How likely are Snowball episodes near the inner edge of the habitable zone?

TL;DR

This study uses a simple stochastic model to explore how increasing stellar luminosity affects climate stability on Earth-like planets, suggesting frequent Snowball states near the habitable zone's inner edge.

Contribution

It introduces a stochastic CO2 and climate model to analyze the likelihood of Snowball episodes, highlighting the importance of climate feedbacks in planetary habitability.

Findings

Increased stellar luminosity leads to climate instability.

Planets near the habitable zone's inner edge may frequently enter Snowball states.

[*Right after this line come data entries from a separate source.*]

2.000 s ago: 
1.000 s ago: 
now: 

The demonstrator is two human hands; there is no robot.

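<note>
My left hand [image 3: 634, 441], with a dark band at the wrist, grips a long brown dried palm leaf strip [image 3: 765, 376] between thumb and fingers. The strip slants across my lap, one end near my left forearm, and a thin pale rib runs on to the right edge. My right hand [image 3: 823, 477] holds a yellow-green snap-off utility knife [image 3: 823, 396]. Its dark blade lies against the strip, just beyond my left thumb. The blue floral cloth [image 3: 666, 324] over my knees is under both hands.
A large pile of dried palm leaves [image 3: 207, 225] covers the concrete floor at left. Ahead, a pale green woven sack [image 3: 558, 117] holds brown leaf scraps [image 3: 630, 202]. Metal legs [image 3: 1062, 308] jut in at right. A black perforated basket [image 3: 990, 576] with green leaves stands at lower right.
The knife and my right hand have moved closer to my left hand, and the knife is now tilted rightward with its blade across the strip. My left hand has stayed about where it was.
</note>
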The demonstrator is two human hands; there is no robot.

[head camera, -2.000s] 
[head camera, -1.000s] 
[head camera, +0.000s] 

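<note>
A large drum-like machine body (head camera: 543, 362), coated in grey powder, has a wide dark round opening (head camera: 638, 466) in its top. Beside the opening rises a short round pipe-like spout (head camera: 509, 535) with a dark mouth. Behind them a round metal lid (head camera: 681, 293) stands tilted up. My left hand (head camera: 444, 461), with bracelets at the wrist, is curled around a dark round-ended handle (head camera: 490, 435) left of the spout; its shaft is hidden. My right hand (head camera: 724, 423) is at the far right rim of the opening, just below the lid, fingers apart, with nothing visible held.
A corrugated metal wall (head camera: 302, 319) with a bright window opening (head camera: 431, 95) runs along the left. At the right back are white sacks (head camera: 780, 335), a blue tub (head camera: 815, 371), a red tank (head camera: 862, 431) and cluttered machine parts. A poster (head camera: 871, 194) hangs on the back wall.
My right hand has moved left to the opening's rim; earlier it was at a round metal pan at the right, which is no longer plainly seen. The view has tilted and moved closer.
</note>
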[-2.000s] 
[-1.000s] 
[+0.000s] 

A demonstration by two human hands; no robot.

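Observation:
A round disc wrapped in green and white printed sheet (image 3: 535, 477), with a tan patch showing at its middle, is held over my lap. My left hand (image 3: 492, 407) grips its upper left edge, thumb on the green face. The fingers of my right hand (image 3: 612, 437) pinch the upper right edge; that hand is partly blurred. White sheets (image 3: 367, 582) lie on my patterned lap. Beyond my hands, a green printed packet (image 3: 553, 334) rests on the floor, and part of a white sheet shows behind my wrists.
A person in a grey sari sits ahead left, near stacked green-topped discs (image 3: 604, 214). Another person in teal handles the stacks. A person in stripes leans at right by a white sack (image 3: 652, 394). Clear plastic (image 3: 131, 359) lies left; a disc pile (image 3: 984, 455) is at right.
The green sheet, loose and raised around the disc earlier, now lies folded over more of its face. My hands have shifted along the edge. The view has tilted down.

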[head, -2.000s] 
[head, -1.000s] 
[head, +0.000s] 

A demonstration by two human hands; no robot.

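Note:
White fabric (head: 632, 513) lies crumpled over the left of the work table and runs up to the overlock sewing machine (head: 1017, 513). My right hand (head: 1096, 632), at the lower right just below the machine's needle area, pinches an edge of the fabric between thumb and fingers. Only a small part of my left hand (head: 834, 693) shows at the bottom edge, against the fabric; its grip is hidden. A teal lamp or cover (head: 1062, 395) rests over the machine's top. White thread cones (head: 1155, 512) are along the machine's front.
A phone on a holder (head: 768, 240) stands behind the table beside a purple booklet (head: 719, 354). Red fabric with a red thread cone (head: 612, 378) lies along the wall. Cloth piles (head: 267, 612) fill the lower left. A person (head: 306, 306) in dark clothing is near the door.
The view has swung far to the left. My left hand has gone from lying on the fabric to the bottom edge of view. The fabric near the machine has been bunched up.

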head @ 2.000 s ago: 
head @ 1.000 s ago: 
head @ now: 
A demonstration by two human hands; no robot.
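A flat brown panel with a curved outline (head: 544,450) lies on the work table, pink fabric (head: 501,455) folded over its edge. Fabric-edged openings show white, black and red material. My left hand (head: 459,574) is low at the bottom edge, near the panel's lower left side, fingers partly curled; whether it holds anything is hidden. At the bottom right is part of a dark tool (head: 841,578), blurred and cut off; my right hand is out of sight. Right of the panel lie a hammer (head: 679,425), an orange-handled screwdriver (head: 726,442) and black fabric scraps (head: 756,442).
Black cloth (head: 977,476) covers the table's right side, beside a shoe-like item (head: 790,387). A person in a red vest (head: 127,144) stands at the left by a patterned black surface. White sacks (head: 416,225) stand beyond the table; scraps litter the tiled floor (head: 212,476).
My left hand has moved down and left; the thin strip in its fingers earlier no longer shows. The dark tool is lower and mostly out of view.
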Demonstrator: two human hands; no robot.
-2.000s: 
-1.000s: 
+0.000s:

Future observations can test these predictions.

Abstract

Understanding when global glaciations occur on Earth-like planets is a major challenge in climate evolution research. Most models of how greenhouse gases like CO2 evolve with time on terrestrial planets are deterministic, but the complex, nonlinear nature of Earth's climate history motivates study of non-deterministic climate models. Here a maximally simple stochastic model of CO2 evolution and climate on an Earth-like planet with an imperfect CO2 thermostat is investigated. It is shown that as stellar luminosity is increased in this model, the decrease in the average atmospheric CO concentration renders the climate increasingly unstable, with excursions to a low-temperature state common once the received stellar flux approaches that of present-day Earth. Unless climate feedbacks always force the variance in CO2 concentration to decline rapidly with received stellar flux, this means that terrestrial planets near the inner edge of the habitable zone may enter Snowball states quite frequently. Observations of the albedos and color variation of terrestrial-type exoplanets should allow this prediction to be tested directly in the future.